While the study has not yet been published, the editorial staff at the Whitman Journal of Psychology has already given it rave reviews.

“Carmela’s work on spirituality and technology should be the model for every aspiring psychological researcher out there,” said Gabe Shaner, student editor of the journal. “Her masterful research, communicated through clear and concise language, embodies everything our journal looks for in submissions.”

Publication in the Whitman Journal is no small achievement. Content is drawn from high schools around the country and selected by students at Bethesda High, and  only a very few of those who submit work are published. The journal has a sterling reputation.

“We started this publication about 30 years ago,” said Marisa diSalvio, faculty adviser to the journal. “At first we had studies submitted from a very few schools around the country, but with the advent of the internet, we began to get hundreds of submissions.”

Only a small handful showed promise, however. 

Teachers around the county eventually realized how rigorous the journal’s editorial standards were, and there were fewer than 50 annual submissions. Only a handful of the most intriguing and well-written of those make it through the peer-review process.

“Teachers are more selective now — they became better educated about the journal,” diSalvio said, “and they appreciate the value of being published in a scholarly journal.”

“Carmela is one of our shining stars,” said Dr. Stephen Sullivan, research director at Sacred Heart. “And there’s a certain irony in the fact that she studied student resilience in the middle of a pandemic. It took tremendous resilience on her part to do it. It’s hard to do any survey that involves questionnaires, particularly when she increased the sample size by including nursing students at Molloy College.”

In addition to this research, Musso has other notable achievements in the sciences, including having presented at the annual Association for Psychological Science conference in Chicago when she was a junior. “And I expect she’ll get to go to APS again,” Sullivan said, “which will make her one of only a handful of high school students ever to have gone twice.”

Musso plans to study chemistry at the university level next year, but she has diverse interests. She’s the captain of the speech and debate team at Sacred Heart, and  acts as a ‘big sister” to younger students. And for two years she has been president of the school’s Women in Health Care and Medicine Club, illustrative of her broader interest in female empowerment.

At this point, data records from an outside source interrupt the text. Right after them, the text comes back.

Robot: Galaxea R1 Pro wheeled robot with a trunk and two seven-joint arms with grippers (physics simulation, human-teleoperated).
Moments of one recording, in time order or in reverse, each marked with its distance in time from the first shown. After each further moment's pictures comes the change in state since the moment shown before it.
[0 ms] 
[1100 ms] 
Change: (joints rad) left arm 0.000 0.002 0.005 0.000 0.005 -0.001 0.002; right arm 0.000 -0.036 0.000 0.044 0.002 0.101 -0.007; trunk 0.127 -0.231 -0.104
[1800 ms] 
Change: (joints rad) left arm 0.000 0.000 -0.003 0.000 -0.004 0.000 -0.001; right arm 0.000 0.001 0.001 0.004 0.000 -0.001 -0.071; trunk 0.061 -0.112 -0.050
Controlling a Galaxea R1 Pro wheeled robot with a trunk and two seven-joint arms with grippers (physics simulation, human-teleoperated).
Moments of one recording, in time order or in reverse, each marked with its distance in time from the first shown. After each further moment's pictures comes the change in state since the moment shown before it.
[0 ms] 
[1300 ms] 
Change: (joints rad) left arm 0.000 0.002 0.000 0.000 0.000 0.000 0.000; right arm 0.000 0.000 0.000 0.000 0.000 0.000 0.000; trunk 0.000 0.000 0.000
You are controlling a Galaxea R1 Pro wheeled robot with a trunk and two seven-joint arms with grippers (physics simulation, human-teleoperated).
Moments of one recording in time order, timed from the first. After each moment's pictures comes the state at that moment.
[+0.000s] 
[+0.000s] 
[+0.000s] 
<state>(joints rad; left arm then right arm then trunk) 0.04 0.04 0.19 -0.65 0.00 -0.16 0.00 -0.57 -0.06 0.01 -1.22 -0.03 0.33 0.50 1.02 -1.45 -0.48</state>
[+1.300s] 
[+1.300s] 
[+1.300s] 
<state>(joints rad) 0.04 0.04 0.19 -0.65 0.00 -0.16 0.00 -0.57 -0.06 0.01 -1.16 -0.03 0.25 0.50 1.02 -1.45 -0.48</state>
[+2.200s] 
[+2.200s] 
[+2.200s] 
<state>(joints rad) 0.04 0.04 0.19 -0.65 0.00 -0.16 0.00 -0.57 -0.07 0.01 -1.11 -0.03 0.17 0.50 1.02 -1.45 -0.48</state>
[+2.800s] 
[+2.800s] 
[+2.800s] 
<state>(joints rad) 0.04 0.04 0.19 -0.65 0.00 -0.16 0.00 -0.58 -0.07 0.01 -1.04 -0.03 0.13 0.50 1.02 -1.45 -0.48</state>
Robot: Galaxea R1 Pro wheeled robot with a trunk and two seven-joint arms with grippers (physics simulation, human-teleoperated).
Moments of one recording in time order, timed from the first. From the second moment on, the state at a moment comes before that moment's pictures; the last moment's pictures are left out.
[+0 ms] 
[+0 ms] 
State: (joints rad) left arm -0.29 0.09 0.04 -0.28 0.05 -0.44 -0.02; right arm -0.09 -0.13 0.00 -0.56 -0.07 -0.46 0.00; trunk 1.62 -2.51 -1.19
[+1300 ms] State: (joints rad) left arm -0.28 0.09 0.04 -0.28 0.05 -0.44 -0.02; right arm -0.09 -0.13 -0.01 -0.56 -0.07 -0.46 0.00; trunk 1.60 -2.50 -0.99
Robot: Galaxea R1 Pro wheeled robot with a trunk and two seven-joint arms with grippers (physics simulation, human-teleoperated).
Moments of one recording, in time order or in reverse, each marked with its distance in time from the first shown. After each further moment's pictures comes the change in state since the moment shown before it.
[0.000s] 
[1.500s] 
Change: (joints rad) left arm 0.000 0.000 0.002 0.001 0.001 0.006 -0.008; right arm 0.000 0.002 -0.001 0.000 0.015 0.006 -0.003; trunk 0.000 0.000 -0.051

“During her tenure, the club has grown to over 100 participants,” said Dr. Beth Feinman, the club’s founder and a retired physician who is the chair of Sacred Heart’s science department. “Carmela has led debates on animal testing, and conducted presentations on epidemiology and cost rationing of health care resources.”

According to Sacred Heart Principal Dr. S. Jean Amore, the school’s commitment to the empowerment of women dates back to its 17th century origins in France. Sacred Heart is run by the Sisters of St. Joseph, also known as the Congregation of the Sisters of St. Josephs, a Roman Catholic religious congregation of women founded in Le Puy-en-Velay, France, in 1650. Their goal then remains the same now: “To build women’s leadership, but leadership with heart.”

Sullivan said he believed Musso had adopted the ethos of the school. “She’s an active leader,” he said. “Everything she does, she does wholeheartedly.”